### Prompt
The job is to find each line in the entries holding the string "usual" and copy that line.

═══ Data listing ═══

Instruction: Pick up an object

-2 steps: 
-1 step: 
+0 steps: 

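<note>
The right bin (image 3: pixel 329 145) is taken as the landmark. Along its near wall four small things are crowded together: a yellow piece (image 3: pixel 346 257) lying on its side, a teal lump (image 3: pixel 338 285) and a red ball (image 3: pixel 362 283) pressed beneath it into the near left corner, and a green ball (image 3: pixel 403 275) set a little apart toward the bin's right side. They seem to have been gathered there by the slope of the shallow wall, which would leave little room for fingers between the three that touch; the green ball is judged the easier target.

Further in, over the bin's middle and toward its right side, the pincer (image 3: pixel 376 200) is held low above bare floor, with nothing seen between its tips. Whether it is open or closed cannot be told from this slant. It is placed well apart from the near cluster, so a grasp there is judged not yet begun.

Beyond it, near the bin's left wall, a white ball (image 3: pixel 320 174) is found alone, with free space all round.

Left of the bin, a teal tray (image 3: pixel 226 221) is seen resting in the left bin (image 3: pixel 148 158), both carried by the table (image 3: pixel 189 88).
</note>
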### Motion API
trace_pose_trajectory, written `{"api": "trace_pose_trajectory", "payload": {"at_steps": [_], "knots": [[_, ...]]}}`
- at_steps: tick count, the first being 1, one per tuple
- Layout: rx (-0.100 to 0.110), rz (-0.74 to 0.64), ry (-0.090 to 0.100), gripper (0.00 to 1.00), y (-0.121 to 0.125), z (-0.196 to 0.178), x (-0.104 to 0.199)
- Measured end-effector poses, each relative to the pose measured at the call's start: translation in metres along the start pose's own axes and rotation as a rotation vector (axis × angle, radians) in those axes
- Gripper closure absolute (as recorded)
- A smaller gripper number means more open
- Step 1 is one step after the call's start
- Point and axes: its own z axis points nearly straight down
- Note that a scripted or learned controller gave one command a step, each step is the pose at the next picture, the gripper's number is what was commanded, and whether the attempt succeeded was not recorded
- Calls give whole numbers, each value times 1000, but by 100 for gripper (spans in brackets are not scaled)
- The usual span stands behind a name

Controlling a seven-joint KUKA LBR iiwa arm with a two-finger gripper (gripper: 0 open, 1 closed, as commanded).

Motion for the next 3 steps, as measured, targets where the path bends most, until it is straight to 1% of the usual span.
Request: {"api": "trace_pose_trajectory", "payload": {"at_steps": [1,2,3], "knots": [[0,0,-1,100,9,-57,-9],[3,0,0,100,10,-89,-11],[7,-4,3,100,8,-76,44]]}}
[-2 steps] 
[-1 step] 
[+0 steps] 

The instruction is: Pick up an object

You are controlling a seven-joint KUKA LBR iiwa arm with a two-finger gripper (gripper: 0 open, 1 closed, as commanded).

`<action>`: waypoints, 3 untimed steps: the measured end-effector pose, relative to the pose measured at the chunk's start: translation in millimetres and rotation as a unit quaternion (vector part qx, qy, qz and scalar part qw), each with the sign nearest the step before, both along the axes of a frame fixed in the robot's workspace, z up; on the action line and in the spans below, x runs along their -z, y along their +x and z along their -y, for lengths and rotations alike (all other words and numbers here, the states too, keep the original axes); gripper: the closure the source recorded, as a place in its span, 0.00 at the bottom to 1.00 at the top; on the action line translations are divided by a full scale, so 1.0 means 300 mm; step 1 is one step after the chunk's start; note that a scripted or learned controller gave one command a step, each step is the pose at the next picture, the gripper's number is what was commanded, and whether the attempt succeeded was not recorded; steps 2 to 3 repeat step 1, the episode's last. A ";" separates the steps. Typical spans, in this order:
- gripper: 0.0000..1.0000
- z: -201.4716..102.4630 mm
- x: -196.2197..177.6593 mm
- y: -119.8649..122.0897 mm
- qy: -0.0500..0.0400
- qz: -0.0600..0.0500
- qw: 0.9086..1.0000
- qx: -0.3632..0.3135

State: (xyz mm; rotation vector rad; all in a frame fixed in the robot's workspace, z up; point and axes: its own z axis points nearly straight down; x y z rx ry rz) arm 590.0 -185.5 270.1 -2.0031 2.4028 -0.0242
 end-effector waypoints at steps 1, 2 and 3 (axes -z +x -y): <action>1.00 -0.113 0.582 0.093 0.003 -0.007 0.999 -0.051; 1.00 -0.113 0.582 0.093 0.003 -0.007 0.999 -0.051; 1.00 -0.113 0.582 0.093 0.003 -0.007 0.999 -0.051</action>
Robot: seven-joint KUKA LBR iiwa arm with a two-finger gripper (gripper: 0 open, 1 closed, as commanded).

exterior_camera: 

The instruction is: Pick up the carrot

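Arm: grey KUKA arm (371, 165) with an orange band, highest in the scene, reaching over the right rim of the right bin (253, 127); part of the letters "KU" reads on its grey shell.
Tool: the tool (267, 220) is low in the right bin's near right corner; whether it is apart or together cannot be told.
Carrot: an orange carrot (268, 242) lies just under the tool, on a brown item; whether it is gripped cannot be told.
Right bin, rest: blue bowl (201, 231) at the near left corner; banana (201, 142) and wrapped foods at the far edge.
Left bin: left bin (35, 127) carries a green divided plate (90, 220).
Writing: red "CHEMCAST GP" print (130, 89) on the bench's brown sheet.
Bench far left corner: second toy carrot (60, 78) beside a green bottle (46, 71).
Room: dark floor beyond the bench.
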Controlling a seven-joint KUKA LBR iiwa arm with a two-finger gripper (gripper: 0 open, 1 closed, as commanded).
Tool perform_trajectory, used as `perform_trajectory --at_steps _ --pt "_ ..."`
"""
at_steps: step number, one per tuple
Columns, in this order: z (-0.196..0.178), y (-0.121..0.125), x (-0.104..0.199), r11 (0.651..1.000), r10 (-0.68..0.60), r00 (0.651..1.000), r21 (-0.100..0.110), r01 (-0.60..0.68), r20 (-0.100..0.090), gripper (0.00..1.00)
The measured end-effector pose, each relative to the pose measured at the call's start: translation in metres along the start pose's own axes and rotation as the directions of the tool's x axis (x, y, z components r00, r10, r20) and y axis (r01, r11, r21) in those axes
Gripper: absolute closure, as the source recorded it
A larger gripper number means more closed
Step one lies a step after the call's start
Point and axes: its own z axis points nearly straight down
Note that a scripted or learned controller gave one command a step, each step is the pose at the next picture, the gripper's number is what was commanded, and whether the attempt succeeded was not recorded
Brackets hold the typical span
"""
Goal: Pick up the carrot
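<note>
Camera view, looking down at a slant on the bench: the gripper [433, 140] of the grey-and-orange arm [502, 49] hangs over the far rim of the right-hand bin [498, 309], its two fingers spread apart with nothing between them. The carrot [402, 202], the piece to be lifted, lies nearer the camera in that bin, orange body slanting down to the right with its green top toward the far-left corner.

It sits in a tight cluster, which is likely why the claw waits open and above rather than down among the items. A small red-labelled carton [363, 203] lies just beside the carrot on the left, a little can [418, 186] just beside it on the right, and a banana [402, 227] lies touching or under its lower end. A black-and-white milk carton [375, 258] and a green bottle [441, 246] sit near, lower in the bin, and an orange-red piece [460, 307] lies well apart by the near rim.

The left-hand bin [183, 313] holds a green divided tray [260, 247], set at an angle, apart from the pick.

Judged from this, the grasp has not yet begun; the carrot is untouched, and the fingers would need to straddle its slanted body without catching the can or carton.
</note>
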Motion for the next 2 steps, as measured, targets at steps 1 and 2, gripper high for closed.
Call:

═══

### Solution below
- The usual span stands behind a name
Motion for the next 3 steps, as measured, targets where the path bends most, until it is straight to 1% of the usual span.

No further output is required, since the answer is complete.